Singular Solutions to Certain Equations in the Physical Sciences

0071858 Zheng It is proposed to study some nonlinear partial differential equations from fluid dynamics and liquid crystal physics. These equations are the laws of motion of their respective physics. The turbulent nature and/or defects in the materials make the solutions of the equations singular, unstable, and hard to calculate. It is planned to use advanced analytical tools to study the structures of the singular solutions. In the case of the liquid crystal wave equation, for example, the plan is to study it as one of the simplest examples of nonlinear generalizations of the basic linear wave equation. It can be seen from its elegant form that there will be many applications of the equation in the future. Singularities of its solutions have been shown to exist recently by the principal investigator and his collaborators.
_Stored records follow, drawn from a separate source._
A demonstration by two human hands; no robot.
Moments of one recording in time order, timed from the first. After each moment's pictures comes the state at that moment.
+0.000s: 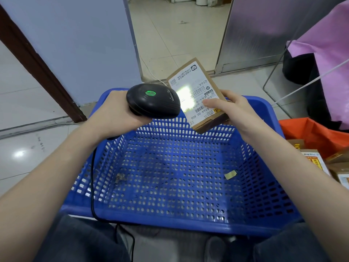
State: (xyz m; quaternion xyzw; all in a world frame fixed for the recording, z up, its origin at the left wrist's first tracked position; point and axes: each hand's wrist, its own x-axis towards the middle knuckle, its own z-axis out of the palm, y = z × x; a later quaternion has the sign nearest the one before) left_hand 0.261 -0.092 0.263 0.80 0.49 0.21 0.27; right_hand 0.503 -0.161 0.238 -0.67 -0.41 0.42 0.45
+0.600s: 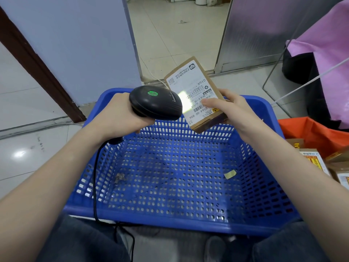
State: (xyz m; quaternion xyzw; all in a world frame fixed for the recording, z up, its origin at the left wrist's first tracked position) left_hand 0.267 -0.093 0.262 0.80 0.48 0.19 0.30; right_hand 0.503 -0.160 0.238 -0.66 -0.41 0.43 0.46
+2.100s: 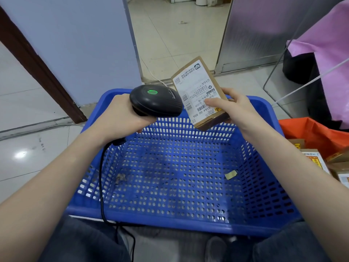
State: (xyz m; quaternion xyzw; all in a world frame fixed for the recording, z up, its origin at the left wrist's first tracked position) left_hand 0.267 -0.092 0.258 0.80 0.48 0.21 0.28; right_hand 0.508 -0.157 0.236 -0.68 -0.39 0.41 0.47
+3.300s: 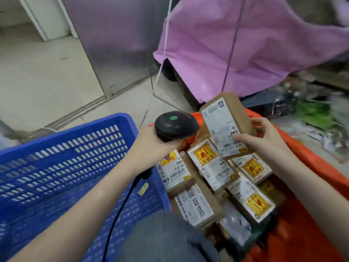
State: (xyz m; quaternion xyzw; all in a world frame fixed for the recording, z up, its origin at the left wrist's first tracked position) left_hand 0.602 -0.273 0.233 0.85 0.26 0.12 0.45; right_hand 0.764 -0.472 0.207 -0.80 -0.15 0.18 0.55
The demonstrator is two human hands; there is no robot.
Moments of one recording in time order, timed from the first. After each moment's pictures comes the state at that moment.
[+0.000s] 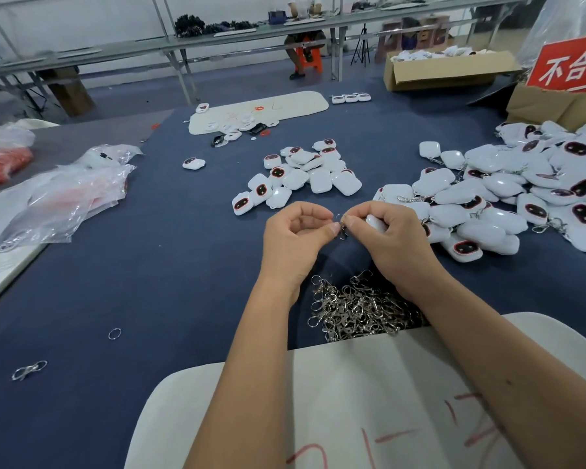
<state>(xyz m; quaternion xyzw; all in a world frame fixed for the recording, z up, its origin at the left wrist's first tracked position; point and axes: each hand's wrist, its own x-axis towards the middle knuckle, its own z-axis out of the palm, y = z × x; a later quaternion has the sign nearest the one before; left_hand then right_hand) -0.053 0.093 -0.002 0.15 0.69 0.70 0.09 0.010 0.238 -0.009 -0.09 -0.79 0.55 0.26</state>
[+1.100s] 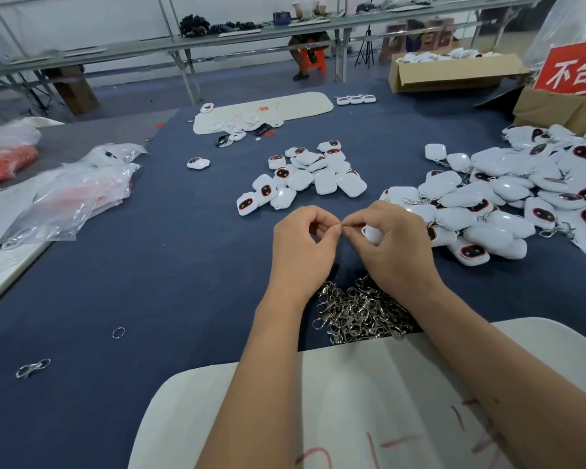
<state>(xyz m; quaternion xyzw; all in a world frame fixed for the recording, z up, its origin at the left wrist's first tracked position) -0.051 0.095 -0.004 0.23 0.79 0.56 -0.04 0.009 0.231 -0.012 -0.05 -0.88 0.33 0.35</state>
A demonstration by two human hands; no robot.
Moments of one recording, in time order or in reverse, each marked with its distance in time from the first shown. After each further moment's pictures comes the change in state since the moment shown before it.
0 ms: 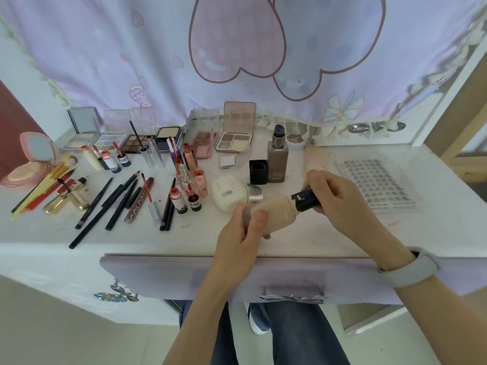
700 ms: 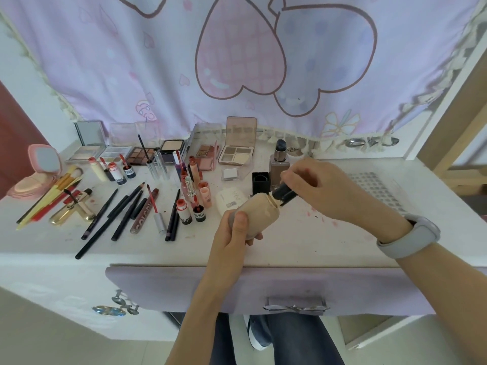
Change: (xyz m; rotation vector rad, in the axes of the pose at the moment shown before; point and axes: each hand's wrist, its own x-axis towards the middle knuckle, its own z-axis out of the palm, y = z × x) left_hand 0.002 0.001 -0.013 -0.313 0.058 0.007; right_hand 0.029 -0.038 -0.007 -0.299 -0.220 -0.150
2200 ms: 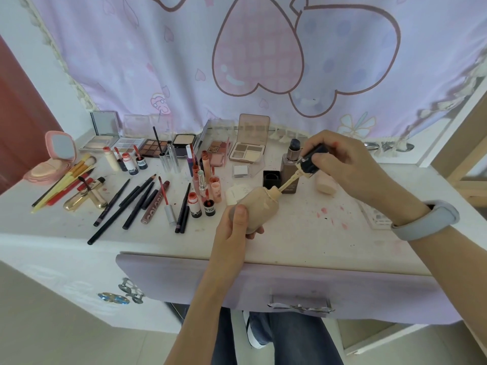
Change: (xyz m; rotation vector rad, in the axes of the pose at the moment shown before) left_hand 0.004 -0.006 -0.008 -0.072 0.078 -0.056; right_hand 0.014 -0.011 -0.017 0.262 0.080 -0.151
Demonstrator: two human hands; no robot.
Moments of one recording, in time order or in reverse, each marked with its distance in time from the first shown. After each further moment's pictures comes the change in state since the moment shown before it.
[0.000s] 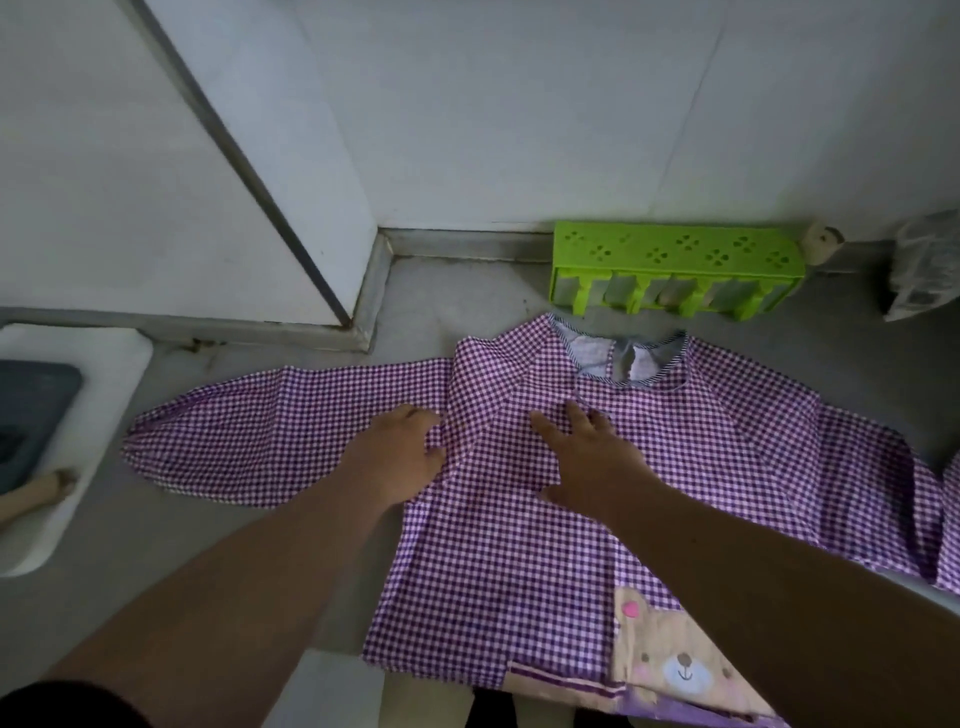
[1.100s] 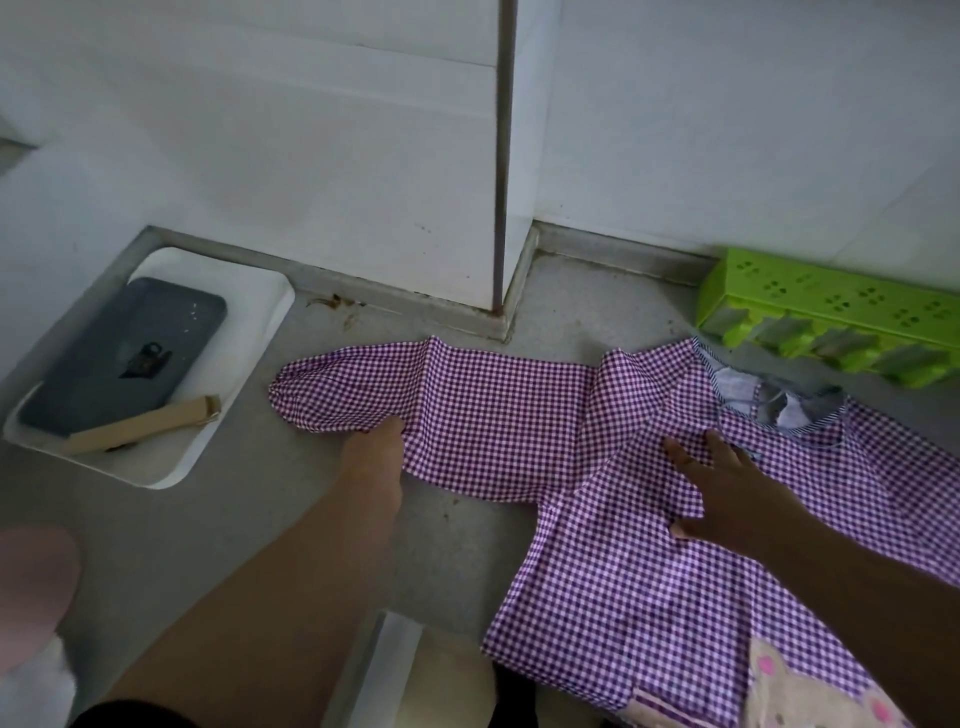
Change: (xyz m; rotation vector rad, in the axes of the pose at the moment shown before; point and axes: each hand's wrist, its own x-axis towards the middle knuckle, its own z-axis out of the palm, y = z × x) left_hand -0.034 -0.166 -0.003 -0.830 0.126 -0.857; right_hand 0.018 -0.021 0.002 -0.135 -0.033 0.023
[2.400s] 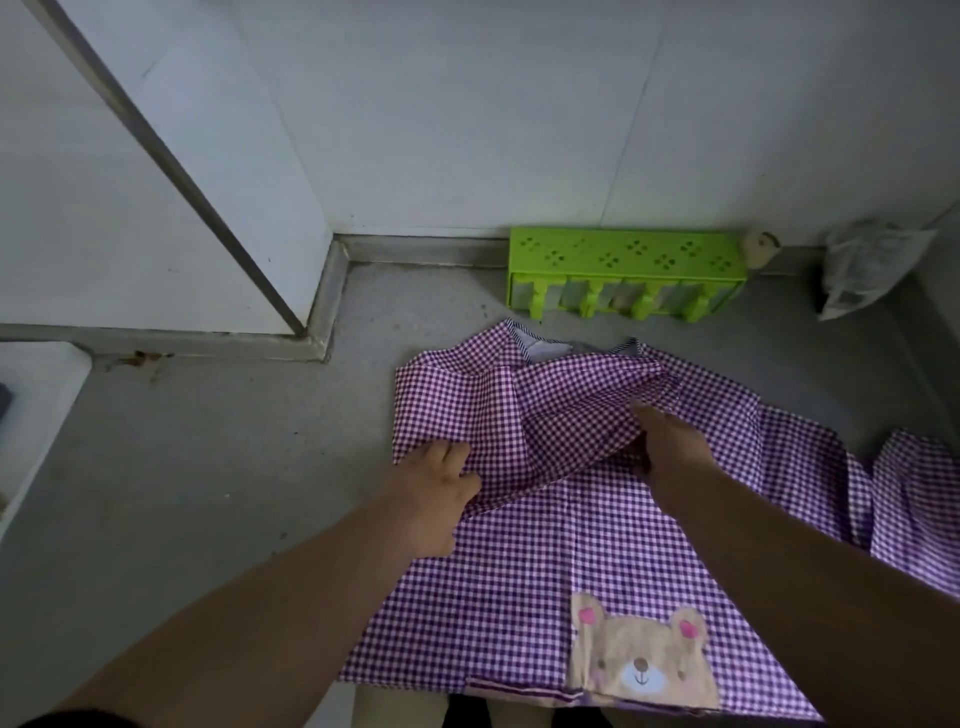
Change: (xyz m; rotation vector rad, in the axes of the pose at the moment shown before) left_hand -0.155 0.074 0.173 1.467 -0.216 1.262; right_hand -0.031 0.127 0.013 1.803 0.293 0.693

It is these singularities that block the establishment of a general theory of existence, uniqueness, and stability of solutions. It is planned to do detailed estimates and analysis on the singularities and improve current compactness arguments to form an existence theory of solutions. The result of the investigation will be a clear understanding of the worst possible solutions, and thereby quantify our knowledge of the physics and offer guidance in numerical computations of general solutions. The research will involve the study of some applied mathematical problems in the fields of fluid dynamics (which includes motion of the air and water) and liquid crystal physics in material science. Scientists and engineers have used mathematical equations, called partial differential equations, to model the motions. The turbulent nature and/or defects in the materials show up in the form of singularities and instabilities in the solutions of the equations. It is these singularities and instabilities that often spoil accurate numerical computations of the solutions. It is planned to use the state of the art analytical tools to study the structures of the singular solutions. In the case of a compressible gas such as air, for example, the principal investigator plans to isolate typical singularities (hurricanes, tornadoes, shocks, etc.) and investigate their individual structures. The result of the investigation will be a clear understanding of the worst possible solutions, and thereby quantify our knowledge of the physics and offer guidance in high-performance numerical computations of general solutions.